We’re entering a period of quieter weather across much of the country.
The first few weeks of December are likely to bring below average rain over more than 90% of the country.

The weather pattern has changed.
No longer are we seeing day after day of severe storms in southeast Queensland. The trough isn’t sitting over Queensland into northeast NSW anymore. There will be a trough from time to time, but it’s no longer persistent from day to day.
No longer are we seeing a huge difference in temperature from Queensland and NSW, to Victoria, SA and Tasmania. Instead the heat is able to spread down into the far southeast from time to time - and the cold outbreaks are weaker than in the previous few months. There are still chilly days in the southeast (including the alpine snow that arrived just in time for December 1st), but they’re not as extreme or long lasting - less likely to bring wintry hail and low level snow. .

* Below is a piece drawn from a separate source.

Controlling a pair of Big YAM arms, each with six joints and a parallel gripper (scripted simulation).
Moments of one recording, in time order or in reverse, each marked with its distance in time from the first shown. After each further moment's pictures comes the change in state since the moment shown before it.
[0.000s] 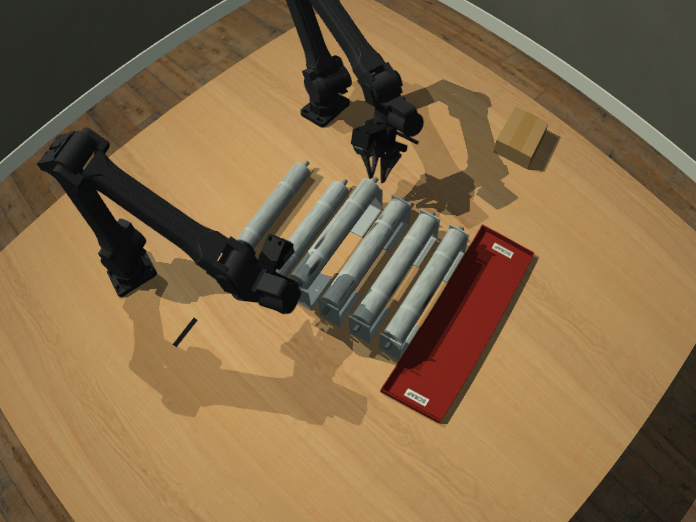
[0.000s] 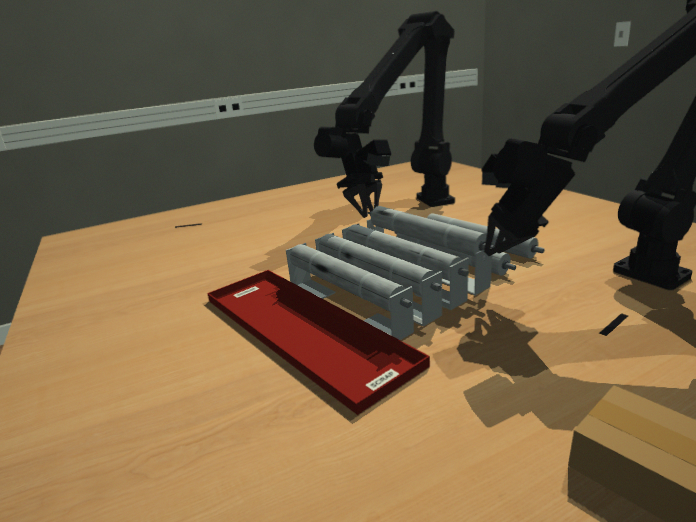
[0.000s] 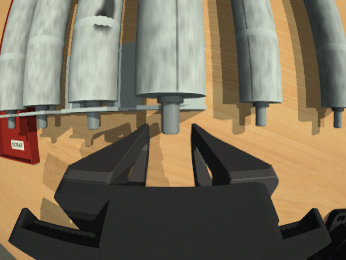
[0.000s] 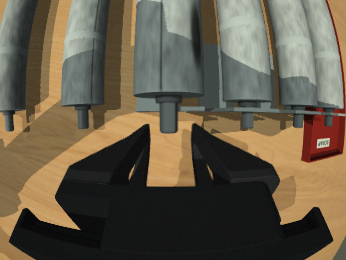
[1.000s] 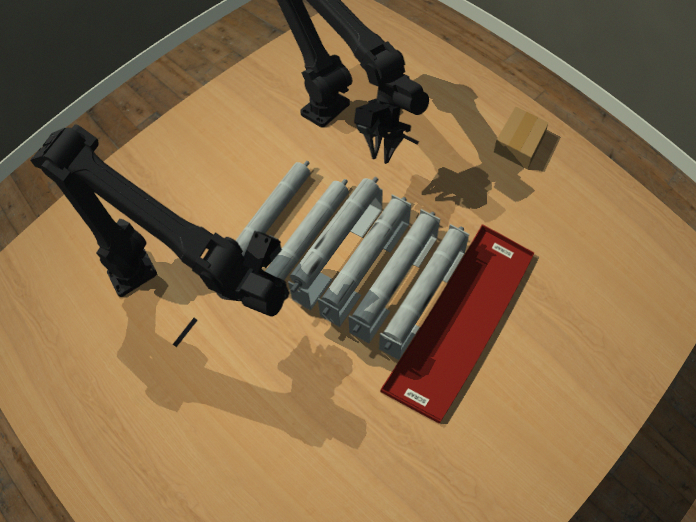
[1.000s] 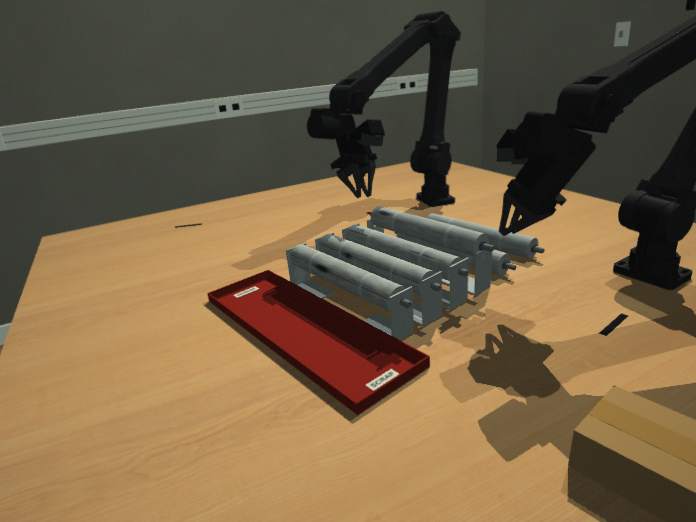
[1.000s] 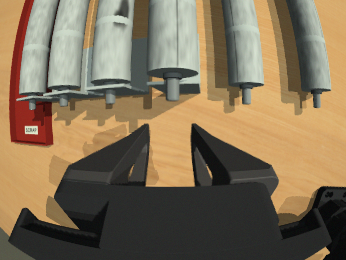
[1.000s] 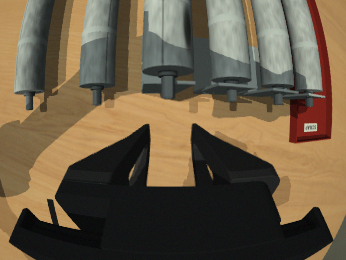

We’re also missing a connection up to the tropics, so when our weather systems move through they bring hardly any wet weather (away from exposed areas).
Will the weather patterns we saw in November return? Potentially yes.
Our current pattern is reducing the tropical connection as you would expect as the Negative Indian Ocean Dipole comes to an end. But we do have a weak La Nina, and we are surrounded by warmer than average sea temperatures.
These are both moisture generators, and they’ll sit there, ready to go, ready for the next time the weather pattern seeks to connect this moisture to weather systems that are passing through.
In the meantime we’ll see high pressure dominate our pressure pattern. Whenever the centre of the high is to your east then you are on the warm to hot side of the high, and that’ll push hot air from the interior through to the coast. Whenever a trough clips the coast then we take a break with a cool change.
But if the high is broad and ridges across the country, then it brings a stretch of stable weather, and it is only when the moisture in the tropics can pour in once again that we’ll see significant rain return.